Strategic Moves by Groq
Groq secured a $1.5 billion commitment from the Kingdom of Saudi Arabia to expand its delivery of AI chips and infrastructure to the country. This agreement was announced at LEAP 2025 and aims to advance Saudi Arabia's position as a global leader in AI computing infrastructure.
Groq has established a state-of-the-art data center in Dammam, Saudi Arabia, which is now delivering AI inference capabilities to customers worldwide through GroqCloud. The company built the region's largest inference cluster in just eight days in December 2024.
They announced a strategic partnership with GlobalFoundries to produce AI chips in upstate New York, aiming to challenge Nvidia's market dominance by offering competitive performance at lower costs.
Groq plans to deploy over 108,000 LPUs by the end of Q1 2025, making it the largest AI inference compute deployment by any non-hyperscaler. The company aims to provide at least 25 million tokens-per-second of compute capacity in Saudi Arabia by the end of Q1 2025.
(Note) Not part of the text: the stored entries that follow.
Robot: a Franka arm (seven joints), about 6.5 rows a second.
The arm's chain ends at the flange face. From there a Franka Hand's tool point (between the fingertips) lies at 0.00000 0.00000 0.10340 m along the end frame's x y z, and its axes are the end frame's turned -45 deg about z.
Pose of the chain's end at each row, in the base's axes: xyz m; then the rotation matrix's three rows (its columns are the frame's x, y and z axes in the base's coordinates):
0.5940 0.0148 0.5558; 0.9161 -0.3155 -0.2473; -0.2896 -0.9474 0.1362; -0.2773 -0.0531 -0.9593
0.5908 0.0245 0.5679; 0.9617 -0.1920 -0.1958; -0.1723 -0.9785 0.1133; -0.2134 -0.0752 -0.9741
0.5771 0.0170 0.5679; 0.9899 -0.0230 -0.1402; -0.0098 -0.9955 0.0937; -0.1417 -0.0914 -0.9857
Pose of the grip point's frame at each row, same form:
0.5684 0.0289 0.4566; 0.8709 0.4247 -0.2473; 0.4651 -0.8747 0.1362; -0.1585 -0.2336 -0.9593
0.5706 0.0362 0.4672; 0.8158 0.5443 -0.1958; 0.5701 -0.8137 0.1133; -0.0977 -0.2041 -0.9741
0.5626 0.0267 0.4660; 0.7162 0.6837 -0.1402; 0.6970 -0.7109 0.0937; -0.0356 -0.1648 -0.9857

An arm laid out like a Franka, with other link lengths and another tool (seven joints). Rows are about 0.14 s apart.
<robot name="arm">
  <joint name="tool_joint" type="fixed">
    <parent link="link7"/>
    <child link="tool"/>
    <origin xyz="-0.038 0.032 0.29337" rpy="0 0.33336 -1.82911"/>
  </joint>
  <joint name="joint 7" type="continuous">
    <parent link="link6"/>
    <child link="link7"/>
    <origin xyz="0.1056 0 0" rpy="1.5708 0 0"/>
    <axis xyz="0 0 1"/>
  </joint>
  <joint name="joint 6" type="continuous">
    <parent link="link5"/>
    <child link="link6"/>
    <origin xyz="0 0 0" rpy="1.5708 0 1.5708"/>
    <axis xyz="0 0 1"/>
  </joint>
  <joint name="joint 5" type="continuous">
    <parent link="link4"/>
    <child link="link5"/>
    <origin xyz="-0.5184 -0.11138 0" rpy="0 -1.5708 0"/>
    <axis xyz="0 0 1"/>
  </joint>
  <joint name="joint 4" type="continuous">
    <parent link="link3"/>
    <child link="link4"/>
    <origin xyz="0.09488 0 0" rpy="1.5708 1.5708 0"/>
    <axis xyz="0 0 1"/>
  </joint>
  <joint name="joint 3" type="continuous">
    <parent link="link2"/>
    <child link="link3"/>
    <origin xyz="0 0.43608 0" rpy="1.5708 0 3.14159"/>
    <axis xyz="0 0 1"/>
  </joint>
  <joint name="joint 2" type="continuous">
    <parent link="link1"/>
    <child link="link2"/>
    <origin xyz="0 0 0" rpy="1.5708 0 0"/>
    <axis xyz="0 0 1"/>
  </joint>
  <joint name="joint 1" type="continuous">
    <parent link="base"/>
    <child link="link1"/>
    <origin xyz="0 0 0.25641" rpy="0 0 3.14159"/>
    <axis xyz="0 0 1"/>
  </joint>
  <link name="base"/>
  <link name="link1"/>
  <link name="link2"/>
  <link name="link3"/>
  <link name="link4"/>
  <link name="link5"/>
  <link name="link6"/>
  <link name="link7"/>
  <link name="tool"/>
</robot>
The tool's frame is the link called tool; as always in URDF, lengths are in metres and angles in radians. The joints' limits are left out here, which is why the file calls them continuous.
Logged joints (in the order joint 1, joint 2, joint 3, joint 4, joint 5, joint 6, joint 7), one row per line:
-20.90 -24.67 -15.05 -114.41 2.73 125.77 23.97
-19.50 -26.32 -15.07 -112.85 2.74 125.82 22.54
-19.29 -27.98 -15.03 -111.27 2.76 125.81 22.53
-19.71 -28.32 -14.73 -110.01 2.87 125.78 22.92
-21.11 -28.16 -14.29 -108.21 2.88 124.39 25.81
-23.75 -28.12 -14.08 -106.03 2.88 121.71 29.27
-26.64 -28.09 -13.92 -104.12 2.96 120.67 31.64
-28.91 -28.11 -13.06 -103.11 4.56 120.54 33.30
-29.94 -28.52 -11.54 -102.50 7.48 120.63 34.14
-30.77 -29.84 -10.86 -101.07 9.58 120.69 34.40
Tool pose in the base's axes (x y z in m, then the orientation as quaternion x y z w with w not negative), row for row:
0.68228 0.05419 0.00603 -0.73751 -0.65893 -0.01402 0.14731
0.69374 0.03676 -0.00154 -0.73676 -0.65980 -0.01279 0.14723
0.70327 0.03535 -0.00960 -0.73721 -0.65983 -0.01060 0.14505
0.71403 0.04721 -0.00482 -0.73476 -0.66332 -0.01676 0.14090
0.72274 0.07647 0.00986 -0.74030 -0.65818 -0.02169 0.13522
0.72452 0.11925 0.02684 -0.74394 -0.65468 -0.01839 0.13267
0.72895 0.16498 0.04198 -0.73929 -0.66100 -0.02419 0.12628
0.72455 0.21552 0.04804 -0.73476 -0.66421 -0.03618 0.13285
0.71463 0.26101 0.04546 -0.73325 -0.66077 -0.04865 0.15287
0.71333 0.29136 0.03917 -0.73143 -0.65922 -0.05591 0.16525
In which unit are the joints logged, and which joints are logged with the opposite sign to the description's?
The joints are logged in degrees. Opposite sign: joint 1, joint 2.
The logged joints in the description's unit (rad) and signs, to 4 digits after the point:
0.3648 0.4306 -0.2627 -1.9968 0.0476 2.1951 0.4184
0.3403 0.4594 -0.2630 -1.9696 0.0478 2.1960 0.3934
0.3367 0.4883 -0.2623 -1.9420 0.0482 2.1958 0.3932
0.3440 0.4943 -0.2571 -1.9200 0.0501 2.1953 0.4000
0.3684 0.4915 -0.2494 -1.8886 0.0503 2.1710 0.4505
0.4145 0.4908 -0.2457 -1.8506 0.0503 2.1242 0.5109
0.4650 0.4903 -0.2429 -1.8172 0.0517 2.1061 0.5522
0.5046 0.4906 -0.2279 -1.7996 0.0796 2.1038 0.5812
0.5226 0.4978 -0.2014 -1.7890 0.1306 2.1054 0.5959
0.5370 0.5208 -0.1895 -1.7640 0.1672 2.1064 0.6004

These strategic moves demonstrate Groq's rapid expansion and its focus on establishing a strong presence in the global AI infrastructure market, particularly in Saudi Arabia.
Building on Groq:
You can get a free API key from https://console.groq.com/playground
Install the Groq Python library:
pip install groq
Sample application:
import os
from groq import Groq
client = Groq(
api_key=os.environ.get("GROQ_API_KEY"),
)
chat_completion = client.chat.completions.create(
messages=[
{
"role": "user",
"content": "Explain the importance of fast language models",
}
],
model="llama-3.3-70b-versatile",
)
print(chat_completion.choices[0].message.content)
Conclusion:
Groq is definitely a company to keep an eye on in the AI chip industry. They've come up with a clever new chip design that's super fast and efficient for AI tasks, especially for things like chatbots. With fresh funding, Groq is showing it's a serious contender. Their chips promise to be faster, cheaper, and more energy-efficient than the big players like Nvidia. While they're still the new kid on the block, Groq's innovative approach to AI inference could shake things up in a big way in the future as all the current development point to increased inference compute.